Reproduce each line of the data exactly as it is.

> _Data provided_:
****

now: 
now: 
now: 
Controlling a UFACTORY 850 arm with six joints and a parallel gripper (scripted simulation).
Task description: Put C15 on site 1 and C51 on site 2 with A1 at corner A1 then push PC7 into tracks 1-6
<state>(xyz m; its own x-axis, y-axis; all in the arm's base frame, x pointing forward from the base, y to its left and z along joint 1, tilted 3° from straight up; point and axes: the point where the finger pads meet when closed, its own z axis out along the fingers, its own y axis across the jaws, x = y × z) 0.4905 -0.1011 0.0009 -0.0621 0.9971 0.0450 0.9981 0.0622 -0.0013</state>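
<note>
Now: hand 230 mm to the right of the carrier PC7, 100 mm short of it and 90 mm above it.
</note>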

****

> _Written answer_:
now: 
now: 
now: 
Controlling a UFACTORY 850 arm with six joints and a parallel gripper (scripted simulation).
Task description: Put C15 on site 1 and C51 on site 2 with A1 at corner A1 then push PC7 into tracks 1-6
<state>(xyz m; its own x-axis, y-axis; all in the arm's base frame, x pointing forward from the base, y to its left and z along joint 1, tilted 3° from straight up; point and axes: the point where the finger pads meet when closed, its own z axis out along the fingers, its own y axis across the jaws, x = y × z) 0.4905 -0.1011 0.0009 -0.0621 0.9971 0.0450 0.9981 0.0622 -0.0013</state>
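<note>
Now: hand 230 mm to the right of the carrier PC7, 100 mm short of it and 90 mm above it.
</note>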

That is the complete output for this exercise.